== DIRECTIONS FOR THIS TASK ==
Aim for an exact copy of the listing, without any images.

+++++

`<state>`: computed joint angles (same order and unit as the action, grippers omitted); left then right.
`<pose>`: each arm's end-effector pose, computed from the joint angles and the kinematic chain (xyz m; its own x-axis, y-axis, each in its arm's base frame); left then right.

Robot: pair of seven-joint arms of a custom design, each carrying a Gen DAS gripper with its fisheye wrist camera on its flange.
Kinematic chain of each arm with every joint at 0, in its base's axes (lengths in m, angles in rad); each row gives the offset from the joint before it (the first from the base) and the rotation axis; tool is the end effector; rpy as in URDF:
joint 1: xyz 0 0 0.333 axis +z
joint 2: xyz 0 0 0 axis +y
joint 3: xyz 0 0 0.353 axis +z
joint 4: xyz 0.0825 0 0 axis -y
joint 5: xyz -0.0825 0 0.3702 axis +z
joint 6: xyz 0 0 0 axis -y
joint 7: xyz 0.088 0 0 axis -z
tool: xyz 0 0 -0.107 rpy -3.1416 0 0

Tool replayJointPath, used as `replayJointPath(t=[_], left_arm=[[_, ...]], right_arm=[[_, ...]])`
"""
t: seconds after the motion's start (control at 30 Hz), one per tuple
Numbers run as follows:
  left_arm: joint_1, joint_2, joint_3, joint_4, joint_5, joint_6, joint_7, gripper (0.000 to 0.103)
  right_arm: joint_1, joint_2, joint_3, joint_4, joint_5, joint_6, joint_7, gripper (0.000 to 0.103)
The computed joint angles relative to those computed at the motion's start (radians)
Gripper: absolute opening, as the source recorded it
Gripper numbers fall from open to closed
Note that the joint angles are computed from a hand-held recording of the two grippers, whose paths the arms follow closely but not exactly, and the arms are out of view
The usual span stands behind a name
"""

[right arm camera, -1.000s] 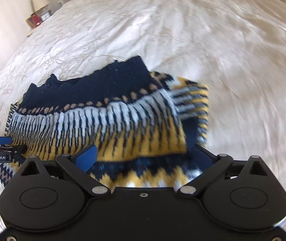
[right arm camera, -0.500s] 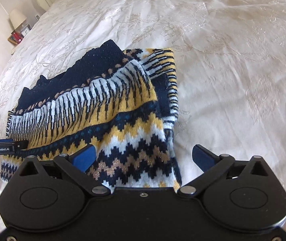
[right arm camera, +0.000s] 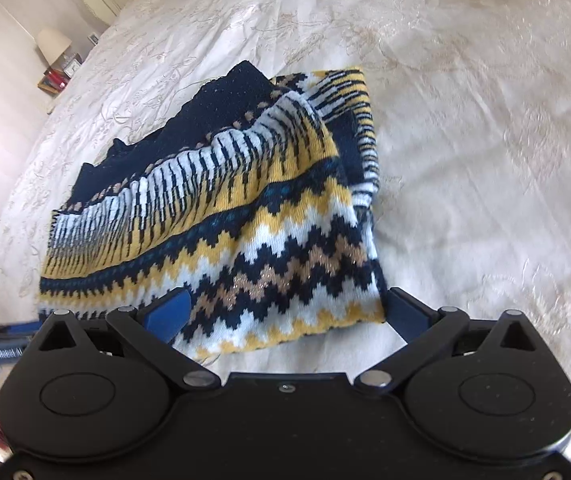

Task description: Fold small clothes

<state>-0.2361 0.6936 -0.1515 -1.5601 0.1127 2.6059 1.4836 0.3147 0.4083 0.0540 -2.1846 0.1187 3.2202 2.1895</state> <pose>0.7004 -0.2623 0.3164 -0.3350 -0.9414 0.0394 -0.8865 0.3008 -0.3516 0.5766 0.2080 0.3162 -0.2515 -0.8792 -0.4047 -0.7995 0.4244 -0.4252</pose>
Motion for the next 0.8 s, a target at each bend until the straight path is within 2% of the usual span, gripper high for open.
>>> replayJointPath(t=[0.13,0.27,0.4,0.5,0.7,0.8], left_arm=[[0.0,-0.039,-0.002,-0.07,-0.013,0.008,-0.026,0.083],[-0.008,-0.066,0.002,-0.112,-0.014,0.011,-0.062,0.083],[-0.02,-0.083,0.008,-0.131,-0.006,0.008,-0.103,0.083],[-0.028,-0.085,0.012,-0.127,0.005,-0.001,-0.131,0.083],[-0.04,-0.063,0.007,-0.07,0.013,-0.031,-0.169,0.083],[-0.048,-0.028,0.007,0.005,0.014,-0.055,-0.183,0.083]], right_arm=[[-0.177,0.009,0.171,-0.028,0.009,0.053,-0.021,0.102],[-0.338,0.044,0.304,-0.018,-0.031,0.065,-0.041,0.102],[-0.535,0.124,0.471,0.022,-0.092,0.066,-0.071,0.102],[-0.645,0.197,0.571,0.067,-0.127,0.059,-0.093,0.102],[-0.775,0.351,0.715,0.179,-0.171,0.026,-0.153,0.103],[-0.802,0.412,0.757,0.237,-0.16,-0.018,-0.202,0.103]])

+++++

== REPLY ==
`<state>`: computed joint angles (same order and unit as the action, grippers omitted); left then right.
`<pose>`: each arm's end-effector pose, computed from the joint angles and the kinematic chain (xyz m; its own x-axis, y-axis, each in its arm's base frame); left then right.

Robot: pair of seven-joint arms of a custom design, each carrying a Gen DAS gripper with its fisheye wrist camera on its flange.
Kinematic chain of each arm with every joint at 0, in its base's axes (lengths in m, angles in rad); each row gives the offset from the joint before it (the first from the base) and the rotation axis; tool is the end effector; rpy as in URDF:
joint 1: xyz 0 0 0.333 axis +z
joint 2: xyz 0 0 0 axis +y
joint 3: xyz 0 0 0.353 axis +z
joint 4: xyz 0.0825 0 0 axis -y
joint 5: xyz -0.0825 0 0.3702 axis +z
joint 6: xyz 0 0 0 axis -y
joint 7: xyz 0.088 0 0 axis -z
tool: xyz 0 0 -0.107 rpy -3.1416 0 0

Tool replayJointPath, used as `replayJointPath(t=[_], left_arm=[[_, ...]], right_arm=[[_, ...]])`
"""
t: seconds after the motion's start (control at 30 Hz), one per tuple
Numbers run as follows:
  left_arm: joint_1, joint_2, joint_3, joint_4, joint_5, joint_6, joint_7, gripper (0.000 to 0.103)
  right_arm: joint_1, joint_2, joint_3, joint_4, joint_5, joint_6, joint_7, gripper (0.000 to 0.103)
The computed joint angles relative to those computed at the motion's start (radians)
Gripper: absolute opening, as the source recorded it
Gripper numbers fall from open to closed
Note that the joint angles are computed from a hand-held recording of the two grippers, whose paths the arms follow closely but not exactly, and the arms are out of view
The usual span stands behind a name
"""

[right arm camera, -1.000s] 
[right arm camera, -0.500s] 
[right arm camera, +0.000s] 

Task description: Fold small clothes

<state>-0.2361 0.6936 -0.1515 -1.5601 0.1127 2.6059 1.4836 0.3147 0.4083 0.0540 -2.1846 0.1187 3.2202 2.1895</state> <pose>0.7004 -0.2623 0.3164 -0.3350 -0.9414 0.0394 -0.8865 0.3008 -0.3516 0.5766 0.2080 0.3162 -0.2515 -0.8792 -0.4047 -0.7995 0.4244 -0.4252</pose>
Motion for the next 0.8 s, a target at each bend until the straight path is within 2% of the usual span, gripper high for open.
>>> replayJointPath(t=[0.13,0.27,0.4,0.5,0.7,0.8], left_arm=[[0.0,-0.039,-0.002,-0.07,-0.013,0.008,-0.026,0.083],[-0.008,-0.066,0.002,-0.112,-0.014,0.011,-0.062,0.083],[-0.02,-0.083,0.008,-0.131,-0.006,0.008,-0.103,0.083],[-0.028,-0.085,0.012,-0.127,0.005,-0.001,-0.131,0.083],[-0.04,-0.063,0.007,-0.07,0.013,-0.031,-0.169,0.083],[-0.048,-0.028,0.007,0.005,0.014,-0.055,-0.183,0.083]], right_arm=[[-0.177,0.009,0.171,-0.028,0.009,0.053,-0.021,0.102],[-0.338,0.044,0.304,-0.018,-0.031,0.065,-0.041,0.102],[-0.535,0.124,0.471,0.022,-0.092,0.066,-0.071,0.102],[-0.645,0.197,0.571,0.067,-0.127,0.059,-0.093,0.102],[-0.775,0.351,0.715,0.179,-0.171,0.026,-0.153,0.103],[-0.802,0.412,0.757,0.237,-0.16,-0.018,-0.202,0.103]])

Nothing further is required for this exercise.